* **BRIEF**
The task calls for the lines below from the line with "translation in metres" to the line with "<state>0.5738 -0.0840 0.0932", both ends included, copied exactly, without any pictures.

* **DATA TO USE**
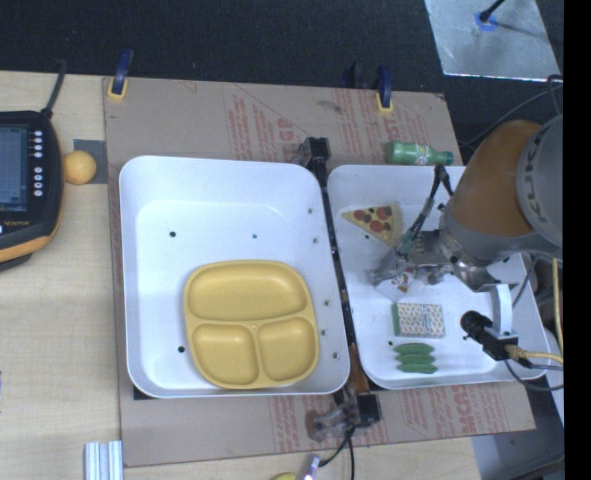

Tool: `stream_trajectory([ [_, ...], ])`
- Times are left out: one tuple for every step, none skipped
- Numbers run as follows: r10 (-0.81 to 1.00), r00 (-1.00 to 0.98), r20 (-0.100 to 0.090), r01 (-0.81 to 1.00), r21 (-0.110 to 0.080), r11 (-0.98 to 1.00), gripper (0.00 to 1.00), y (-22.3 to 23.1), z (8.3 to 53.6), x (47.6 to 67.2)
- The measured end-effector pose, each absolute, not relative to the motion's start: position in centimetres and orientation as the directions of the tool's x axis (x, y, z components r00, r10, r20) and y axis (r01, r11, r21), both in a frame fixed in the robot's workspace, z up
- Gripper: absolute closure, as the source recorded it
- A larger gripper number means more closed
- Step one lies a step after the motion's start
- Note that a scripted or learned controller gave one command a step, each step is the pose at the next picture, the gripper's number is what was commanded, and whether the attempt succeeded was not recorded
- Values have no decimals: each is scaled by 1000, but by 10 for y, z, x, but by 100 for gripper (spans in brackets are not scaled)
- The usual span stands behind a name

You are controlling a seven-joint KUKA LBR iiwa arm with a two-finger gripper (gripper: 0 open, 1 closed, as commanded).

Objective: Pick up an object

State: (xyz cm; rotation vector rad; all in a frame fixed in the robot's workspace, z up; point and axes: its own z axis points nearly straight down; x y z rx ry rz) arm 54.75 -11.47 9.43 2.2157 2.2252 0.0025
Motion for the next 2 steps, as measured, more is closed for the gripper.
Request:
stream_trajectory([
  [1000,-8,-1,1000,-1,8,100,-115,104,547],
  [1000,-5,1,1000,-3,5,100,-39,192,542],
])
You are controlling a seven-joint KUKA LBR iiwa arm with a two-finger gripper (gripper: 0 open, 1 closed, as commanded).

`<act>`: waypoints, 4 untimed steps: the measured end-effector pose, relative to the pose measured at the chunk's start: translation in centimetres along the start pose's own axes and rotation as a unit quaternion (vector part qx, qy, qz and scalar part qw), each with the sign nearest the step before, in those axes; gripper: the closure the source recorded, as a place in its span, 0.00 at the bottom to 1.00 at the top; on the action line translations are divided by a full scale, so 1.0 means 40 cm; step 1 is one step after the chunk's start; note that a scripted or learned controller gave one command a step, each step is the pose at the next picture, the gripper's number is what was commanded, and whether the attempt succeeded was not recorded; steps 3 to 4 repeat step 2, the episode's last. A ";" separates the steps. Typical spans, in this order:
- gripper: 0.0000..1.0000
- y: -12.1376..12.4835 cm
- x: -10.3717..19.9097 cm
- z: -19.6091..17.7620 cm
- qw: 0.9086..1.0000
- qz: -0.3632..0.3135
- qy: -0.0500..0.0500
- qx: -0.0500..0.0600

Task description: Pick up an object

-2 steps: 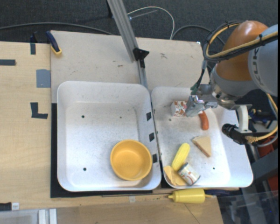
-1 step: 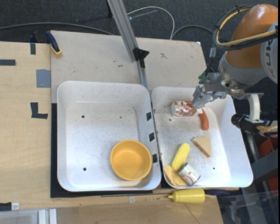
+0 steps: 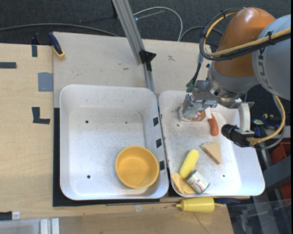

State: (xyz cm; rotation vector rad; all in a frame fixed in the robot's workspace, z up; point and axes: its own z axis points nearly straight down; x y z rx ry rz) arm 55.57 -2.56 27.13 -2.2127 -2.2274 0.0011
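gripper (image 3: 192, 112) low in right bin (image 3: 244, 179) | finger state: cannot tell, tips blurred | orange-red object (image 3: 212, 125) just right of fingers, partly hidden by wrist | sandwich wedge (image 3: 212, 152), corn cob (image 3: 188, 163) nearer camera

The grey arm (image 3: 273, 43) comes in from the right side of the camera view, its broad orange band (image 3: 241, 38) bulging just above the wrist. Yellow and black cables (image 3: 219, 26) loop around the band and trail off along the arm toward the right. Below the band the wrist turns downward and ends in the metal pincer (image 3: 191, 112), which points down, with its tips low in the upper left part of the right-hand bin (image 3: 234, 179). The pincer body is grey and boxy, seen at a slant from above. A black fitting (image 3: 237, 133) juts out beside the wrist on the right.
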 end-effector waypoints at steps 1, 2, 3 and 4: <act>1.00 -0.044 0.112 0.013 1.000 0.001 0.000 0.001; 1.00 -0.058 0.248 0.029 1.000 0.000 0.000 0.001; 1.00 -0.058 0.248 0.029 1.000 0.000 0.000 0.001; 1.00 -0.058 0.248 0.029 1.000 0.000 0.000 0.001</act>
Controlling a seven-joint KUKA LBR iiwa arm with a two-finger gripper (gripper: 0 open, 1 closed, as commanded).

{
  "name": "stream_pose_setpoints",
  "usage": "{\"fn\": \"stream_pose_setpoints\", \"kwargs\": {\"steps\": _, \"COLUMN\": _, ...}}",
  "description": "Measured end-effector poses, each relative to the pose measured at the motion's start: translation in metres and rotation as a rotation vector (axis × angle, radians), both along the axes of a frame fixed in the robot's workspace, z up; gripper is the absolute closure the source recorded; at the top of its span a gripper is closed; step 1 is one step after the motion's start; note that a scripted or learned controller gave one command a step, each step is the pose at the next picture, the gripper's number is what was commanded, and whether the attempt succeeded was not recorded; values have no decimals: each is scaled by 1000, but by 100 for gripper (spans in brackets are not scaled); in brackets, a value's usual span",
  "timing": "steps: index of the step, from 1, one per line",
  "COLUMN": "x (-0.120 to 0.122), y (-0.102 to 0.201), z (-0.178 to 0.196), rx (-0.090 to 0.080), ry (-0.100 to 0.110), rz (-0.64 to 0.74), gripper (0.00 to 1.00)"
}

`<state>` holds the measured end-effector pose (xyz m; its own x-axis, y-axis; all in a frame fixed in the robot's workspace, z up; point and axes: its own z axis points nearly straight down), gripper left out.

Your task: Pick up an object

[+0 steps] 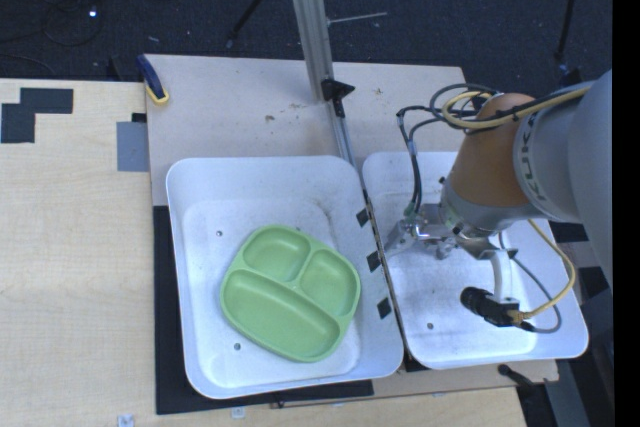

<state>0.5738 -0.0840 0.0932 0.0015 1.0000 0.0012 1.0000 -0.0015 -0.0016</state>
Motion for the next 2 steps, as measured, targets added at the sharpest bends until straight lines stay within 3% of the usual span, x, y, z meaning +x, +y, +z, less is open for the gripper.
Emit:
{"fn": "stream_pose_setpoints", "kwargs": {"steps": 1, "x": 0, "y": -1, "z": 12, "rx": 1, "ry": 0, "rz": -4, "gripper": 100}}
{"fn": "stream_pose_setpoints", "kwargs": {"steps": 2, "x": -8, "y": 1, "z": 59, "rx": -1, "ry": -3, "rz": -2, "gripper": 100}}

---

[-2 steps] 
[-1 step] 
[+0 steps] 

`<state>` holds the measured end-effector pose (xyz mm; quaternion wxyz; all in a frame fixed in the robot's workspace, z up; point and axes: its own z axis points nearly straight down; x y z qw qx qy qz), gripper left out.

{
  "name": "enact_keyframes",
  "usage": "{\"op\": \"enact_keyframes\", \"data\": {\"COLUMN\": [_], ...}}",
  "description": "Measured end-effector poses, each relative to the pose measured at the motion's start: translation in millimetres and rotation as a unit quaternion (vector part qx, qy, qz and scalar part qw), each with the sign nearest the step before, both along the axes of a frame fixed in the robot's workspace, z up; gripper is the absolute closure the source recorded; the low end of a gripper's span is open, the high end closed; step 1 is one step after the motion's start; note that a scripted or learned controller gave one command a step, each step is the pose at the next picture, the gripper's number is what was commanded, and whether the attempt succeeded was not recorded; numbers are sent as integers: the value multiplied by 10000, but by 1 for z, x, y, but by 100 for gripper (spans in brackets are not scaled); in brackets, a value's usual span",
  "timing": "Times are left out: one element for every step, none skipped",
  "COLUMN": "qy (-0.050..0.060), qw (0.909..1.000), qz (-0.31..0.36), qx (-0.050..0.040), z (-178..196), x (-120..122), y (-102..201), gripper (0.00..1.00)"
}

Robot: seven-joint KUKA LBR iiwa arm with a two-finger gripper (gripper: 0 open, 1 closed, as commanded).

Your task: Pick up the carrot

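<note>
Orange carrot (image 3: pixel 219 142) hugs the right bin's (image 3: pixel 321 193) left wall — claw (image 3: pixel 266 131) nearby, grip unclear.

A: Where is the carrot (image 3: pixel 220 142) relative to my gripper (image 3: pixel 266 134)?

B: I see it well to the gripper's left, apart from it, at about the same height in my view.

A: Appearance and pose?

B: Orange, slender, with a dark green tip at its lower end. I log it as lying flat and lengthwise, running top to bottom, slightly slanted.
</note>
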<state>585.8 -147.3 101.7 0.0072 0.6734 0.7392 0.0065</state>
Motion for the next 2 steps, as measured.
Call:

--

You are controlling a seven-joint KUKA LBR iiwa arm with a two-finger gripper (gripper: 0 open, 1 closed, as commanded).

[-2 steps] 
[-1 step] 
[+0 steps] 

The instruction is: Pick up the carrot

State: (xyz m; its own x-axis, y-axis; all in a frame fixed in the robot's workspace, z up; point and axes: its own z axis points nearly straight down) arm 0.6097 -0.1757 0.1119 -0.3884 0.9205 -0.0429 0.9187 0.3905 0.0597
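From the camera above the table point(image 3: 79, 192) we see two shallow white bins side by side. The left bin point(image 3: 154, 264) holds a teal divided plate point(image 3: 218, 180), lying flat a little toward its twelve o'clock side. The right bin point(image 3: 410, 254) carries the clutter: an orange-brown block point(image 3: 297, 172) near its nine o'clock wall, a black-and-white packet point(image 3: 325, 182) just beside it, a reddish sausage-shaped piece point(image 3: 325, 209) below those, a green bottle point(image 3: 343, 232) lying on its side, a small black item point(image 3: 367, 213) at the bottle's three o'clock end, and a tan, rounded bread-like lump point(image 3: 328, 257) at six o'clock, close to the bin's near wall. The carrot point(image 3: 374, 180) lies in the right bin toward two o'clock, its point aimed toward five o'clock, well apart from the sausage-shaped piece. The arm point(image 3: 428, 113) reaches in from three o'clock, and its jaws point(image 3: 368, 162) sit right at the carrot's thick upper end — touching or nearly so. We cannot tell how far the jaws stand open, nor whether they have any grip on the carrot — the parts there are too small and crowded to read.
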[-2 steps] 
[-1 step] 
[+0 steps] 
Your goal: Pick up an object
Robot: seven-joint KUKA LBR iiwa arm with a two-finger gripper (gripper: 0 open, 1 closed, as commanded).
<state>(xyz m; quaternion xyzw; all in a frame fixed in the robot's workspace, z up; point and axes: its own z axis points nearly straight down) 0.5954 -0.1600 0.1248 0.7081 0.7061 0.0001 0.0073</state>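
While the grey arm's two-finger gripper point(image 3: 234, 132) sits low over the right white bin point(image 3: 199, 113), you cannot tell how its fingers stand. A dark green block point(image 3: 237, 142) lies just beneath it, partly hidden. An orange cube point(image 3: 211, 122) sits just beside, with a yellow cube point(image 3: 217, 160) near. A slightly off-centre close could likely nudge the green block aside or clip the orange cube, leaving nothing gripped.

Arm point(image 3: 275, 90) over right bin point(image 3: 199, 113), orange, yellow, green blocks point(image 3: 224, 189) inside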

* **EXPECTED ANSWER**
  "description": "Measured end-effector poses, each relative to the pose measured at the motion's start: translation in metres and rotation as a rotation vector (axis × angle, radians), both along the axes of a frame fixed in the robot's workspace, z up; gripper is the absolute closure the source recorded; at the top of its span a gripper is closed; step 1 is one step after the motion's start; note that a scripted or learned controller gave one command a step, each step is the pose at the next picture, the gripper's number is what was commanded, and whether the attempt succeeded was not recorded; values have no decimals: each is scaled by 1000, but by 100 for gripper (spans in brackets are not scaled); in brackets, a value's usual span",
  "timing": "steps: index of the step, from 1, one per line",
  "COLUMN": "x (-0.120 to 0.122), y (-0.102 to 0.201), z (-0.178 to 0.196), rx (-0.090 to 0.080), ry (-0.100 to 0.110), rz (-0.64 to 0.74), gripper (0.00 to 1.00)"
}

`<state>` holds the measured end-effector pose (xyz m; its own x-axis, y-axis; all in a frame fixed in the robot's workspace, z up; point and axes: its own z axis points nearly straight down), gripper left out.

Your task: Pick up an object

[+0 steps] 

<state>0.5738 -0.0840 0.0932 0.0015 1.0000 0.0012 1.0000 -0.0015 -0.0016</state>

This answer is complete as written.